The more inter-Korean exchanges become lively, the more infectious diseases such as tuberculosis, hepatitis and malaria in the North are likely to spread to the South. The enhancement of inter-Korean partnership for a joint response to infectious diseases should become a basis for sustainable cooperation in the public health field. I hope that Seoul will come up with detailed execution plans, as well as a legal and institutional basis to do so.

The parasites and corn grains found in the intestines of a North Korean soldier who defected to the South through DMZ late last year indirectly revealed the poor healthcare situation of the North.

Maternal and infant mortality rates in the North are more than eight times higher than those of the South. Malnutrition still accounts for a high proportion among the causes of child mortality. The difference in life expectancy between the two Koreas is 12 years for males and 11 years for females. The health gap has widened in the past 73 years since the separation of the Korean Peninsula.

Just as West Germany and East Germany made healthcare agreements to narrow the health gap 16 years ahead of the reunification, it is time for us to start preparing for the formation of an inter-Korean health community.

As the North also entered the era of aging, the country’s mortality rate, caused by cardiovascular diseases due to chronic diseases, is going up. The two Koreas have some similarities in community healthcare.

The North operates free medical service by having a physician take care of 120-130 households and focuses on preventive medicine. The South aims to provide comprehensive and sustainable care. If the South’s advanced healthcare is combined with the North’s strengths, the two will be able to create synergy in building a joint health community.

Under North Korean leader Kim Jong-un’s policy to put more emphasis on science and technology, the country has been witnessing a sea of change in the public health sector --aggressively seeking to establish large-sized hospitals, medical research labs, and factories to produce medical products.

If the two Koreas share clinical experiences and boost academic exchanges through alliances between medical schools and hospitals, the formation process of an inter-Korean health community will become a new medical field with a significant value.
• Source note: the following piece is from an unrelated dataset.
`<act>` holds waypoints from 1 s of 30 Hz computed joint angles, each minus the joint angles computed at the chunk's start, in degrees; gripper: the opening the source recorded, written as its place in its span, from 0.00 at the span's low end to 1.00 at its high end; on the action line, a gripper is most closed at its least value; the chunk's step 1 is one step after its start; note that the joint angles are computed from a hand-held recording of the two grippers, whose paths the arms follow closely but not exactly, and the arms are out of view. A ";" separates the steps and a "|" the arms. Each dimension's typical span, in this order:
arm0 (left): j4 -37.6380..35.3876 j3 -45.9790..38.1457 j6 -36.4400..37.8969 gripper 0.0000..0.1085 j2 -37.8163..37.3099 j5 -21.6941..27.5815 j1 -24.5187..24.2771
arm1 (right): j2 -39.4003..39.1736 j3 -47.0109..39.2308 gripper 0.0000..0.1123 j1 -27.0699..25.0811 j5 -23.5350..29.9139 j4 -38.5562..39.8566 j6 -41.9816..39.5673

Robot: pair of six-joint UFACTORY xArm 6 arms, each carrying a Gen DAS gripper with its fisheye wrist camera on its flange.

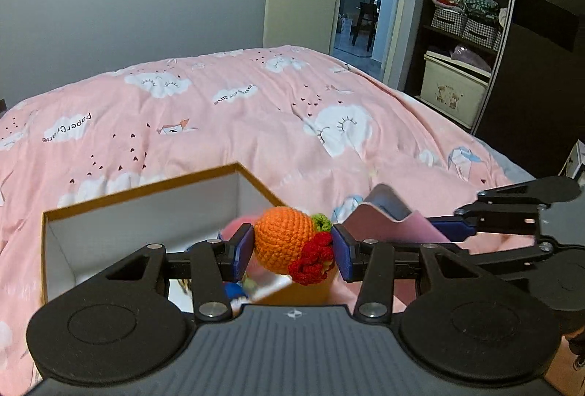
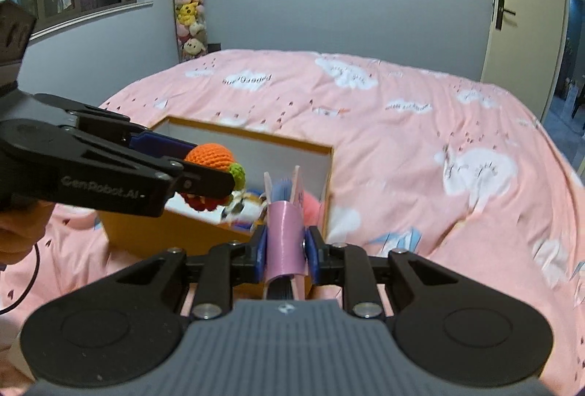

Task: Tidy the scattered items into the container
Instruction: 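Carry the orange ball and pink card holder over the box with both tools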

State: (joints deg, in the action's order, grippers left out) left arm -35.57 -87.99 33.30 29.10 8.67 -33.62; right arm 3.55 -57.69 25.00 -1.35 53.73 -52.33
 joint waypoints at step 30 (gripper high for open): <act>10.93 -35.53 -21.05 0.55 25.60 29.21 5.96 | 10.58 -11.24 0.22 -3.91 3.38 -13.33 14.29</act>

Studying differences in disease patterns between the two Koreas due to differences in living environment, despite the same ethnicity, will offer a very high academic value.

I hope that such research will provide a solution to the mutual understanding between the two Koreas and provide an effective and systematic solution for convergence in the public health areas.

Especially when the South’s public health is facing challenges due to severe competition for sizing up among private and public medical institutions, medicine in a reunited Korea will be new hope for the next generations.

A recent survey on medical students showed that the more they were interested in the reunification of Korea, the more their attitude were positive toward healthcare reunification. The government should give more opportunities for medical students to participate in efforts to form an inter-Korean health community.

Let’s draw a new map in the public health sector designed to form a joint health community, so that young healthcare professionals can play a significant role in contributing to the peace and coexistence on the Korean Peninsula.